1. p-polarization is characterized by the fact that the vector of the electromagnetic field lies in the plane of incidence.
2. s-polarization differs from the first type in that the electromagnetic wave intensity vector is located perpendicular to the plane in which both the incident and the reflected beam lie.

Fresnel deduced a whole range of formulas that allow you to perform all the necessary calculations.

Formulas for situations with different polarizations differ.This is due to the fact that polarization affects the characteristics of the beam and it is reflected in different ways. When light falls at a certain angle, the reflected beam can be completely polarized. This angle is called the Brewster angle, it depends on the refraction characteristics of the media at the interface.

By the way! The reflected beam is always polarized, even if the incident light was unpolarized.

Huygens principle

Huygens is a Dutch physicist who succeeded in deriving principles that make it possible to describe waves of any nature. It is with its help that most often they prove both the law of reflection and law of refraction of light.

This is the simplest schematic representation of the Huygens principle.

In this case, the light is understood as a wave of a flat shape, that is, all wave surfaces are flat. In this case, the wave surface is a set of points with oscillations in the same phase.

The wording goes like this: any point to which the perturbation has come subsequently becomes a source of spherical waves.

In the video, a law from grade 8 physics is explained in very simple words using graphics and animation.

Fedorov's shift

It is also called the Fedorov-Ember effect. In this case, there is a displacement of the light beam with total internal reflection. In this case, the shift is insignificant, it is always less than the wavelength. Because of this displacement, the reflected beam does not lie in the same plane as the incident one, which goes against the law of light reflection.

The diploma for scientific discovery was awarded to F.I. Fedorov in 1980.

The lateral displacement of the rays was theoretically proved by a Soviet scientist in 1955 thanks to mathematical calculations. As for the experimental confirmation of this effect, a little later the French physicist Amber did it.

Use of the law in practice

Examples of light reflection are ubiquitous.
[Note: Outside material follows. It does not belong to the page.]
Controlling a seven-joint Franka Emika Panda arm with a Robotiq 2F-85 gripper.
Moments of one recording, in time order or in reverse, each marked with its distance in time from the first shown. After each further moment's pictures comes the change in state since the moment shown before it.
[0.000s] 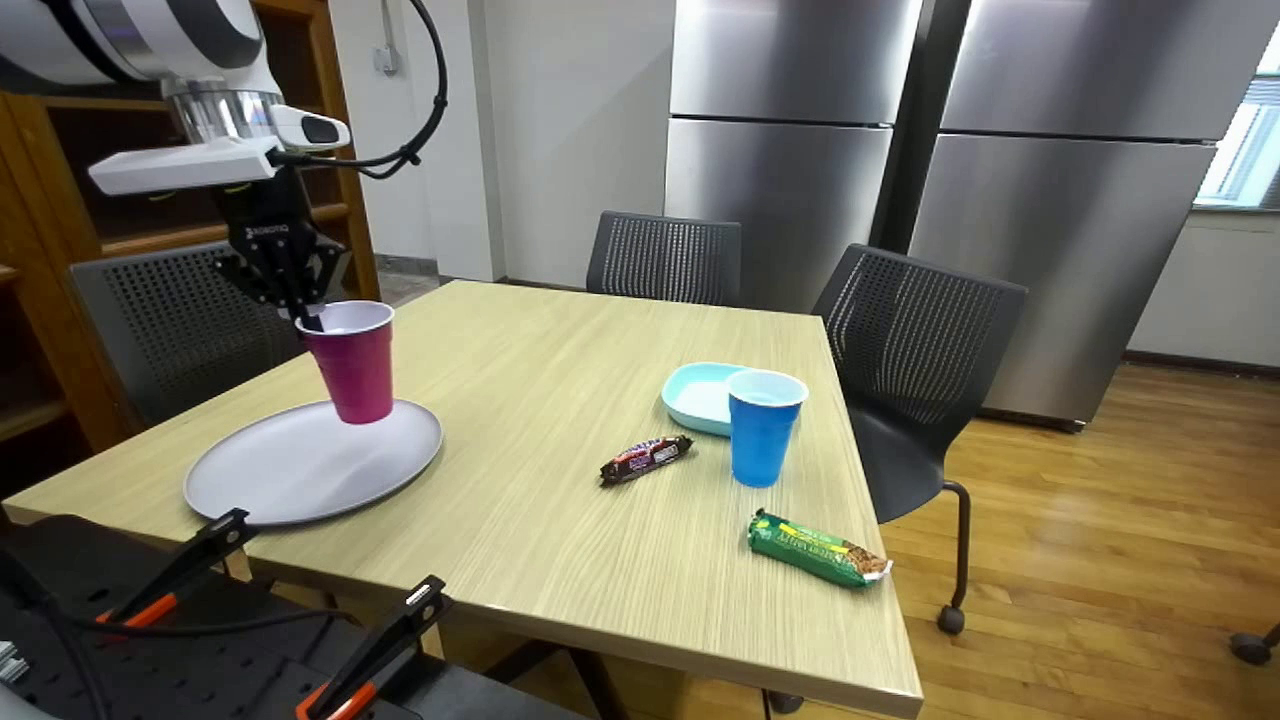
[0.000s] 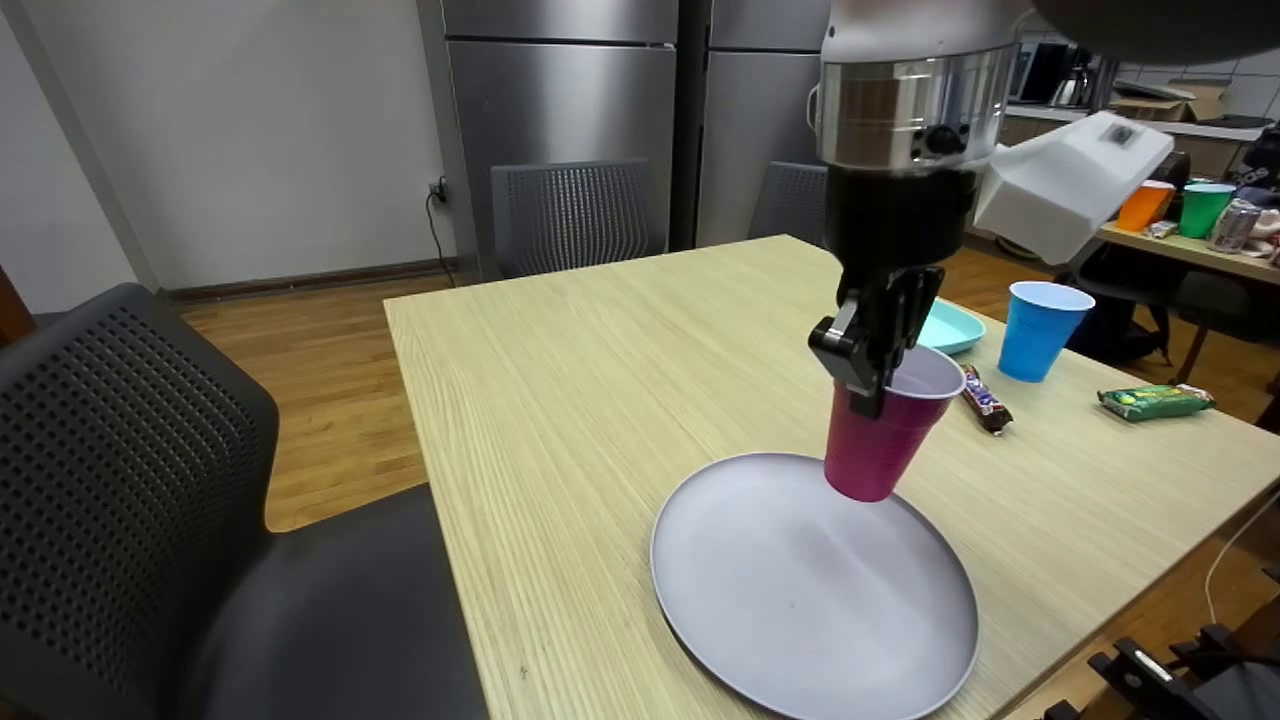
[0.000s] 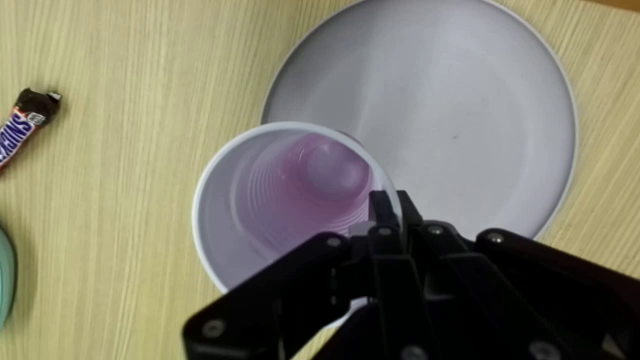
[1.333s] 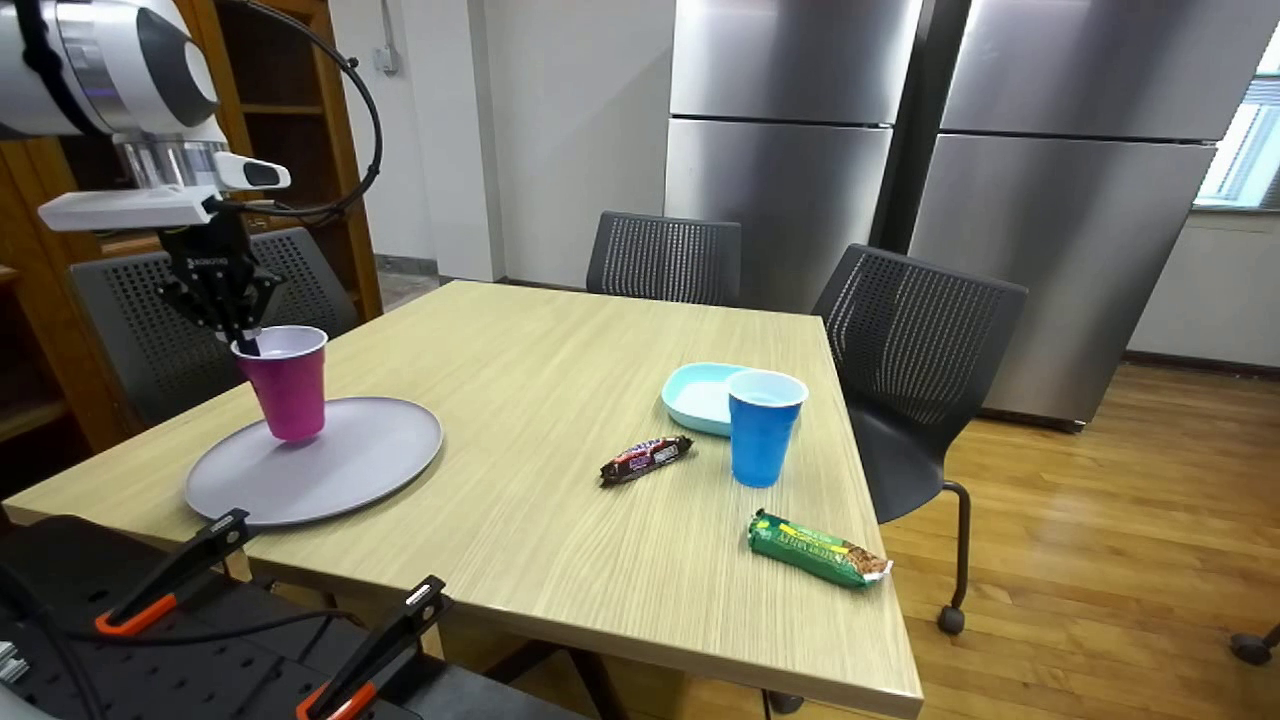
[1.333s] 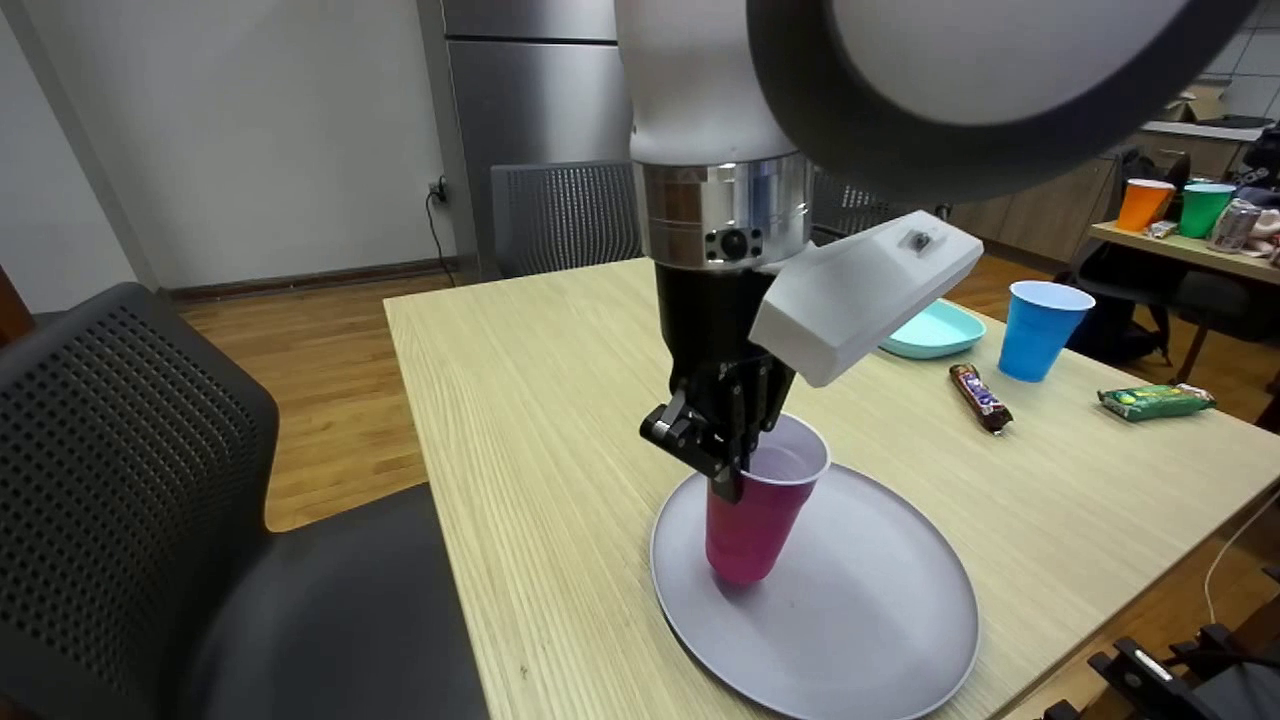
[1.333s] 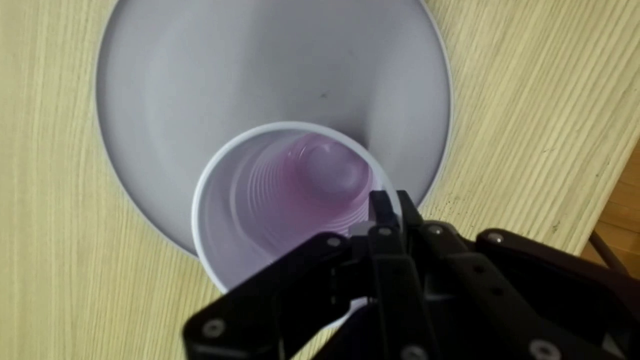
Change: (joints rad) arm 0.121 0.254 0.047 0.191 0.000 0.030 0.161
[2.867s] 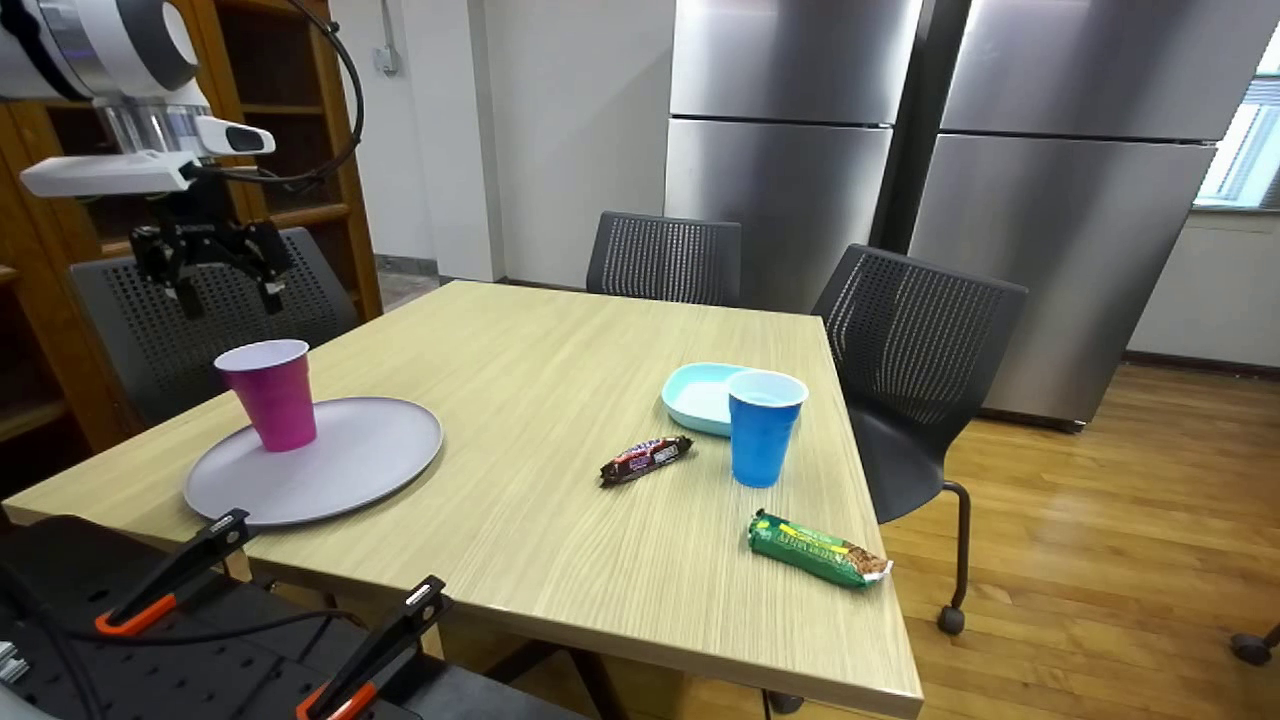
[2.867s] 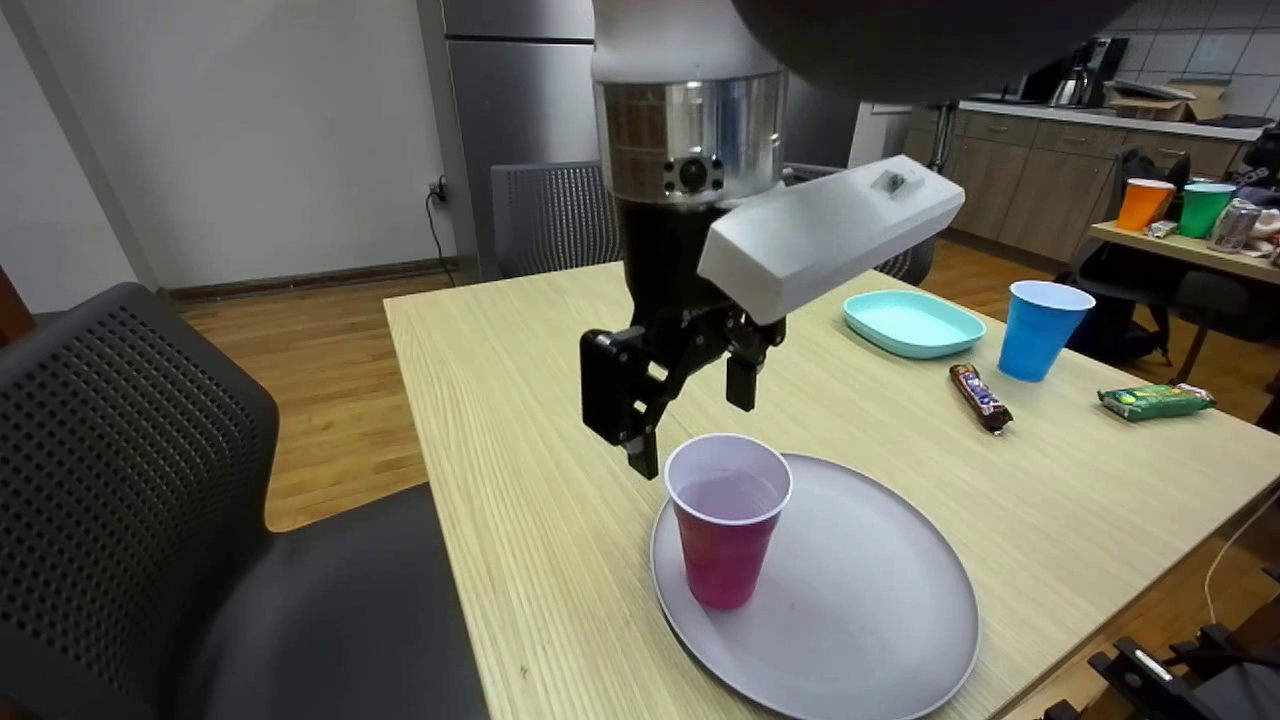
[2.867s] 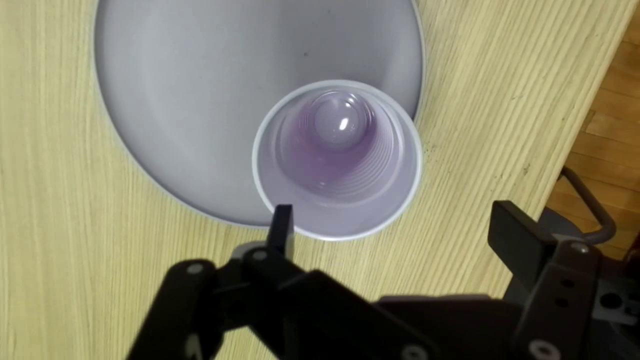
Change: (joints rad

The law in question is much more common than it seems. This principle is widely used in various fields:

1. Mirror is the simplest example. It is a smooth surface that reflects light and other types of radiation well. Both flat versions and elements of other shapes are used, for example, spherical surfaces allow objects to be moved away, which makes them indispensable as rear-view mirrors in a car.
2. Various optical equipment also works due to the considered principles. This includes everything from glasses, which are found everywhere, to powerful telescopes with convex lenses or microscopes used in medicine and biology.
3. Ultrasound devices also use the same principle. Ultrasound equipment allows for accurate examinations. X-rays propagate according to the same principles.
4. microwave ovens - Another example of the application of the law in question in practice. It also includes all equipment that operates due to infrared radiation (for example, night vision devices).
5. concave mirrors allow flashlights and lamps to increase performance. In this case, the power of the light bulb can be much less than without the use of a mirror element.

By the way! Through the reflection of light, we see the moon and stars.

The law of reflection of light explains many natural phenomena, and knowledge of its features made it possible to create equipment that is widely used in our time.